Assigned task
Set down the entries below exactly, leaving out all images.

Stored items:
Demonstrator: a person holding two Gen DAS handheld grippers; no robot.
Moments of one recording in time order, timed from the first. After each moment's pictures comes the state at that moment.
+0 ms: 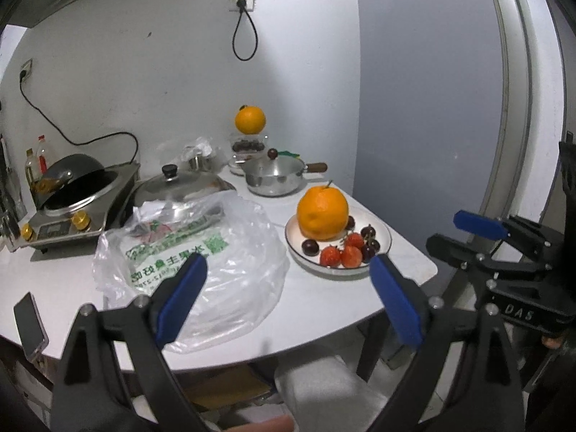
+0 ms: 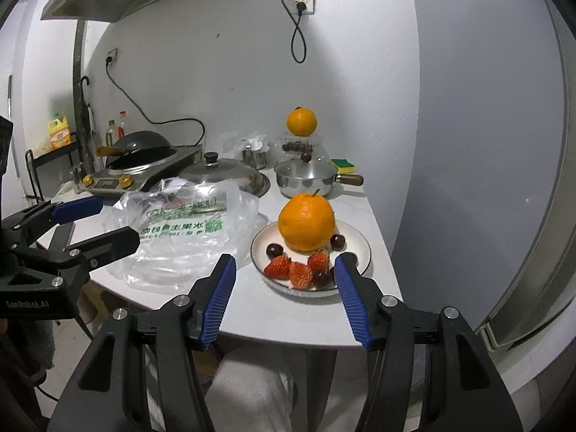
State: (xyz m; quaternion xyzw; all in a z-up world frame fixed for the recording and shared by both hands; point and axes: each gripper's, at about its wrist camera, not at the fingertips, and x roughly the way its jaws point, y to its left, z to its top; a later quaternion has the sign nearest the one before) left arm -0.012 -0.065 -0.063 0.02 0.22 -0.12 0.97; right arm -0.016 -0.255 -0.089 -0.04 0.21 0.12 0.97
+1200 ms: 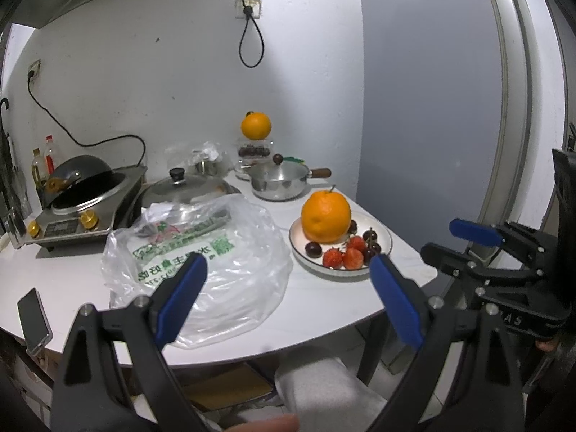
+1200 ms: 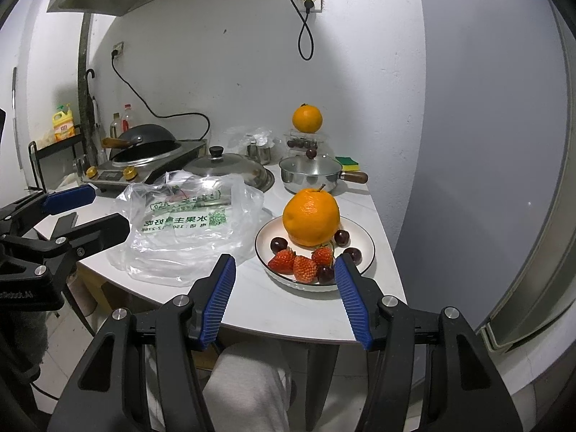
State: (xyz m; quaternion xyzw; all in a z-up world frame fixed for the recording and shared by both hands) left arm -0.026 -0.061 -0.059 0.02 0.21 -0.11 0.97; right arm -0.020 -0.251 -0.091 -0.05 0.22 0.13 0.97
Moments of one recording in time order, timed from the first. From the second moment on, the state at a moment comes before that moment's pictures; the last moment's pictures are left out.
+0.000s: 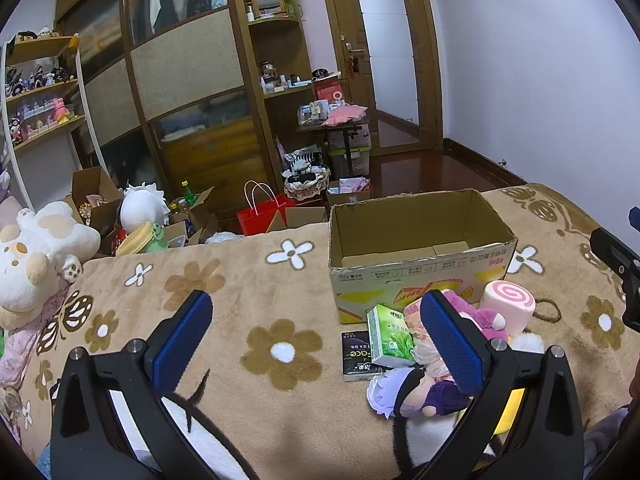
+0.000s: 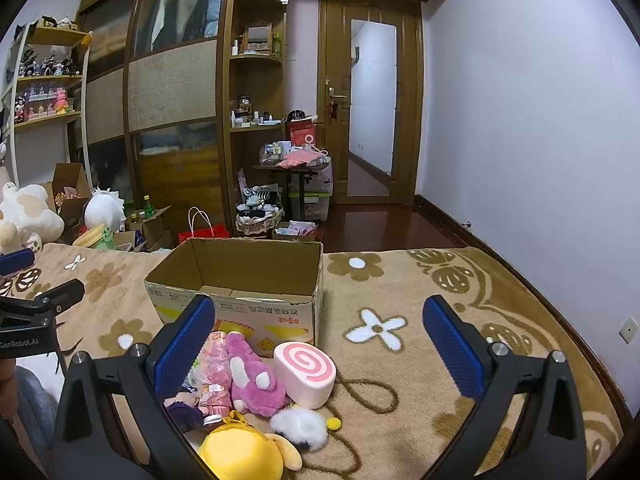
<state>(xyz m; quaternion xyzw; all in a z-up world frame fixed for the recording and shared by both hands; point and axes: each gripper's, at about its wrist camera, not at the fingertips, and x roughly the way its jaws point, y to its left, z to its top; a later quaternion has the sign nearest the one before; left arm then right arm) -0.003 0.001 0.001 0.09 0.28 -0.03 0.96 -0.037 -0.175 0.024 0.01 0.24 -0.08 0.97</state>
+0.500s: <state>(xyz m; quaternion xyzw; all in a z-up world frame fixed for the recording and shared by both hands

Expected output
Demonstrator: a person holding two Gen DAS handheld grippers; no robot.
Moments of one recording in time order, timed from the first. After each moment's pictures comes the state at that moment.
+0 ms: 
+0 ms: 
State: (xyz m; quaternion xyzw; all in a z-up world frame fixed for the recording and shared by both hands; point and axes: each gripper's, at about its wrist camera, not at the fingertips, and x roughly the way its jaws point, y to its left, z to its top; a later quaternion has the sign nearest the one before) left arm -0.012 -0.065 -0.063 0.02 0.22 -0.12 0.97; right arm -0.016 -0.255 -0.089 -0.04 0.21 0.12 0.97
+1200 ms: 
+1200 ms: 
State: (xyz m; quaternion xyzw; all in a z-up world frame fixed for the recording and shared by both hands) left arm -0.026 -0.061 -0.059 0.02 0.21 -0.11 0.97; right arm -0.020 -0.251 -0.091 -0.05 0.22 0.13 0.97
Moments of one recording in time order, timed from the first. From the second moment on, the state at a moment comes before that moment's pictures; the last moment's pictures are left out.
+0.000s: 
+0.000s: 
<state>(xyz m; quaternion xyzw; all in a z-up world frame fixed for the recording and shared by both hands; point and axes: each gripper's, at about its wrist camera, not at the fingertips, and x roughly the way its jaws point, y to its left, z to its top; a later quaternion has the sign nearest the one before; left arm then right arm) -0.003 0.001 0.001 0.09 0.28 -0.03 0.96 -0.037 -0.175 0.024 0.01 0.24 -0.08 0.97</state>
+0.500s: <state>(xyz m; quaternion xyzw; all in a z-up world frame fixed for the recording and shared by both hands

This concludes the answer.